Additionally, a negative parental arousal pattern sets up a dynamic in which the parent believes the child should be able to control emotional outbursts better then the parent. The parent must model appropriate stress responses in order for the child to learn from the parent how to demonstrate appropriate stress responses. The more aroused a child is the more calm the parent must be. Voices must become softer and movements must be slower if the parent is to have any hope at all of “taming” the wild animal their child appears to be.

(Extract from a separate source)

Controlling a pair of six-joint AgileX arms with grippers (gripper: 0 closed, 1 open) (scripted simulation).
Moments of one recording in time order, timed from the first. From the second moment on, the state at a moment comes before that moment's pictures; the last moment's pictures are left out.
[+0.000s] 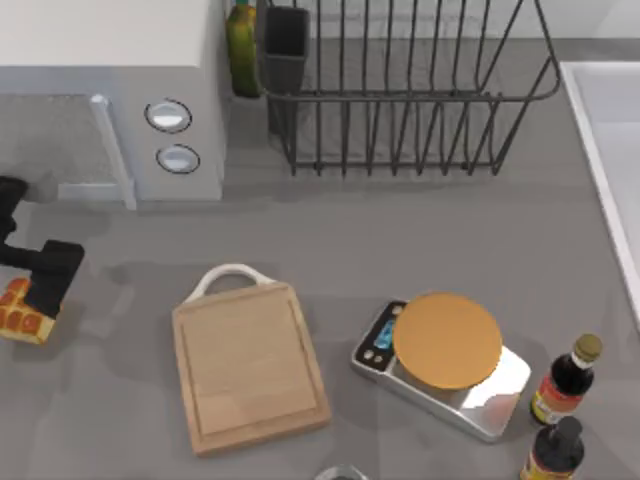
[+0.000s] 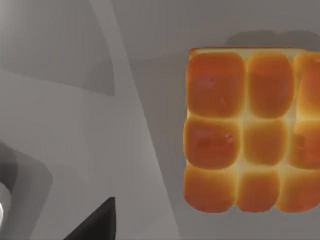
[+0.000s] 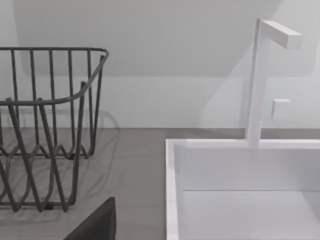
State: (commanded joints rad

3 – The entire premise of “My child makes me so angry” must be challenged as it reflects far more then a figure of speech. Parents are not puppets on a string to their child’s behaviors. A child cannot “make” a parent do anything. Any more then a parent can “make” a child do anything. The parent can set up situations and consequences that encourage a thoughtful child to respond in certain ways but cannot literally “make” a child cooperate. The child can set up circumstances and situations designed to upset the parents, however, whether or not the parent gets upset is up to the parent.
The Chinese have a proverb, “The foolish man gets angry, the wise man understands”.

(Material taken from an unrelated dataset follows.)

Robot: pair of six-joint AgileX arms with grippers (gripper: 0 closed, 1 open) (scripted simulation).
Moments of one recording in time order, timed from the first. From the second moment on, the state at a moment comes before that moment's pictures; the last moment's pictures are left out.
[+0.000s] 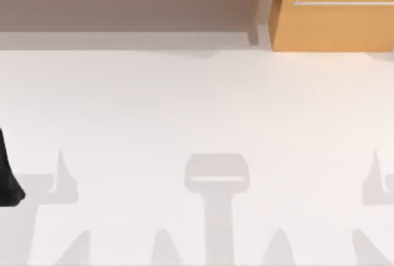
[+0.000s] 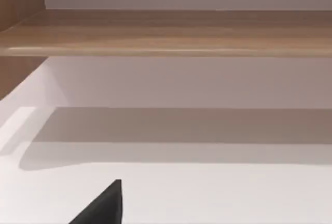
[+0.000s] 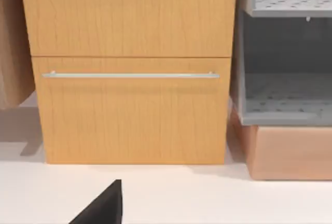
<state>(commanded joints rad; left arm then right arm) 0.00 0.00 0.00 0.00 0.00 0.00 0.00 0.00 0.00 0.00 0.00 0.00</state>
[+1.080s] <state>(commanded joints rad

Children behave the way they behave because they think the way they think. How parents interpret the child’s behavior will determine how they will react to the behavior.

In order for parents to get out of the trap of thinking that somehow their child has control of parental emotions is to step back and look at what is driving the child’s behavior. Not what is the child doing, but what is behind the behavior. What thought processes are behind the behavior? Not what is the primary gain, but what is the secondary gain for the behavior? Not what is going to be the immediate consequence imposed by the parents, but what ultimate goal has been accomplished in the mind of the child?

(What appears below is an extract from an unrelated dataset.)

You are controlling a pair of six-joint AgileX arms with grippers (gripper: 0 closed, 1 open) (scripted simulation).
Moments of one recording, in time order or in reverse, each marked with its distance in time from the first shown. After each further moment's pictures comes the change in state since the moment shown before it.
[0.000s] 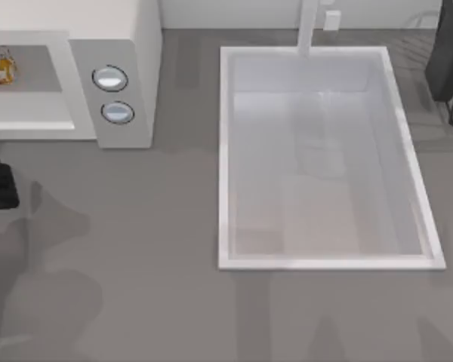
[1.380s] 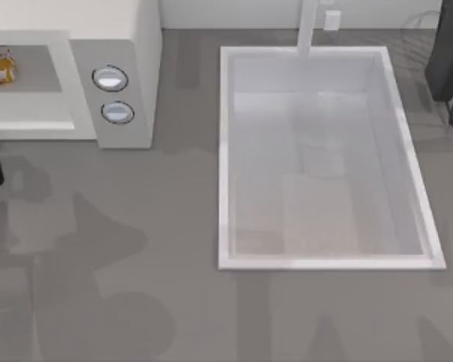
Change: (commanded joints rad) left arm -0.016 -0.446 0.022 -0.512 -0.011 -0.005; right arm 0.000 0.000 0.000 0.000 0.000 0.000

Overcoming and diffusing anger often comes down to changing parental expectations. A great deal of anger is due to the surprise of getting caught off guard by the child. Taking away the element of surprise if very helpful in diffusing a situation before it escalates. If the parent knows the child will be destructive than creating a paradoxical situation first thing in the morning helps both the parent and the child focus on the potential for anger to erupt. Greeting the child as he comes out of his bedroom with, “Oh, good. Today I am going to see what we can do about helping you learn to control your body. What are you going to break today? (Who are you going to hit? What are you going to refuse to do?) I hope you do it quickly as it will give me an opportunity to practice not getting angry and give you an opportunity to gain better control of your body. After you have broken whatever it is you are going to break, do you want to do jumping jacks, frog hops, strong sitting or go to your room? Don’t worry about it now, I will decide when the time comes.”

Change in a child’s behavior ripples out from changes in the parent’s behavior. Low key, thoughtful parental responses demonstrate the parent is in control of himself, the child and the situation. This creates a family environment in which everyone is safer and happier.